Taylor Cotten (360) 902-2505; Jason Wettstein (360) 704-0258
OLYMPIA – Biologists at the Washington Department of Fish and Wildlife (WDFW) estimate that recent wildfires have burned tens of thousands of acres of Eastern Washington Sage-grouse habitat adding to the reasons that the department is recommending endangered status for Sage-grouse in Washington through its periodic status review processes.
Such reviews periodically assess the status of protected species and recommend status changes if warranted. The designation change from threatened to endangered would increase current levels of protection to promote the survival of Sage-grouse in the state.
Habitat loss is the single greatest threat to Greater Sage-grouse and is exacerbated by the immediate threat of wildfire. While WDFW staff may not know the full impacts to grouse populations until spring, they estimate that recent wildfires may reduce the number of threatened Greater Sage-grouse by 30- to 70 percent bringing the statewide population dangerously low.
“The fires have caused a devastating setback to recovery of Sage-grouse populations in eastern Washington,” said Mike Livingston, south central regional director with the agency. “Vast acreages of Shrub-steppe habitat just burned, and surviving birds are more vulnerable to predators and winter conditions,” he adds.

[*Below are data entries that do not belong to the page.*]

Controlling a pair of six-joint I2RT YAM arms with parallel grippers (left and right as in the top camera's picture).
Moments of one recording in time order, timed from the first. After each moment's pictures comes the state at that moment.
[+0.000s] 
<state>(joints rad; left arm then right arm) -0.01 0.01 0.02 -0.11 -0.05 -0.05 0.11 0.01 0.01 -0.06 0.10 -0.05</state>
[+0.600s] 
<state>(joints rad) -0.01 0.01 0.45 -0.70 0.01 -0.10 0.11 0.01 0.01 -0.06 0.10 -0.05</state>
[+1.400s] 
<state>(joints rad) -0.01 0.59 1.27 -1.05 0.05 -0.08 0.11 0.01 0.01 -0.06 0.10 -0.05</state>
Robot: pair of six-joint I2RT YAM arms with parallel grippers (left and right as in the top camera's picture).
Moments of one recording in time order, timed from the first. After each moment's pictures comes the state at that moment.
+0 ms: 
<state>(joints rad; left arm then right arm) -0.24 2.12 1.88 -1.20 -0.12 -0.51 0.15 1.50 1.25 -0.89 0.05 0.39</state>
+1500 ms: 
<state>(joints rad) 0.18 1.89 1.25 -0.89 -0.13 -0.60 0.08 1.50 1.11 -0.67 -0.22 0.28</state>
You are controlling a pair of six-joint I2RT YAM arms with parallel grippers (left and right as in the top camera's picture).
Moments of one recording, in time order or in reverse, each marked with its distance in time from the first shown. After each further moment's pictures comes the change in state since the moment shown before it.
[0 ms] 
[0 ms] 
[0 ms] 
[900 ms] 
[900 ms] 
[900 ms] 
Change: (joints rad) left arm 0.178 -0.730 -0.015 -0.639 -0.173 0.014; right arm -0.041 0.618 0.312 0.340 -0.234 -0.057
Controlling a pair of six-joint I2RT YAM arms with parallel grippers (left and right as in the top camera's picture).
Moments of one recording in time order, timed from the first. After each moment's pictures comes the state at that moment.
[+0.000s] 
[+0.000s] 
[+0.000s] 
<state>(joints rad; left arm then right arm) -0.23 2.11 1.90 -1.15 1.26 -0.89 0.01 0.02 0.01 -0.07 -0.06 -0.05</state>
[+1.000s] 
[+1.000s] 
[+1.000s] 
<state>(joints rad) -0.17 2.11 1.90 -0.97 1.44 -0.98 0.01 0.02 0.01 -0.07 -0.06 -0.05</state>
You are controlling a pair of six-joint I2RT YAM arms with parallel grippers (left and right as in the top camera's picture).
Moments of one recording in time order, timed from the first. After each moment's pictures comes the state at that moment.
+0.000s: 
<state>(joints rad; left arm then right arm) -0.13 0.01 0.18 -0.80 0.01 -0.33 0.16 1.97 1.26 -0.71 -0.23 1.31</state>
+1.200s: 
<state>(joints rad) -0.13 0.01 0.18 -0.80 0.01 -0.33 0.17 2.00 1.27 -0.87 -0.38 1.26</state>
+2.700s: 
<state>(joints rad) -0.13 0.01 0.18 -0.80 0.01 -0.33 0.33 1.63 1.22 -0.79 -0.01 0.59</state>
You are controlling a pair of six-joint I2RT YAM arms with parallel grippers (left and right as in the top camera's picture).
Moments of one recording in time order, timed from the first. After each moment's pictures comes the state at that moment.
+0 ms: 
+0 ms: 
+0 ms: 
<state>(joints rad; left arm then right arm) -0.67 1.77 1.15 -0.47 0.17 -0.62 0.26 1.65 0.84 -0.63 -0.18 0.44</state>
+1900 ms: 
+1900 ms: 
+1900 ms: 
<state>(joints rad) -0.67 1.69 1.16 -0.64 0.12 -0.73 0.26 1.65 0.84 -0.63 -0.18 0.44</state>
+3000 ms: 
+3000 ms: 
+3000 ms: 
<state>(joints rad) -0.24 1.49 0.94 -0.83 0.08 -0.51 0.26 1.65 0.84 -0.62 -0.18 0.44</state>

The draft periodic status review for Greater Sage-grouse is available for review at WDFW’s species status review webpage. The public can provide comments on the draft document for the next 90 days, the time period required by Washington Administrative Code, through December 30, 2020.
Written comments on the review and recommendation can be submitted via email to TandEpubliccom@dfw.wa.gov or by mail to Taylor Cotten, Washington Department of Fish and Wildlife, P.O. Box 43141, Olympia, WA 98504-3200.
WDFW is the state agency tasked with preserving, protecting and perpetuating fish, wildlife and ecosystems, while providing sustainable fishing, hunting and other outdoor recreation opportunities. The agency works to keep common species common and restore species of greatest conservation need.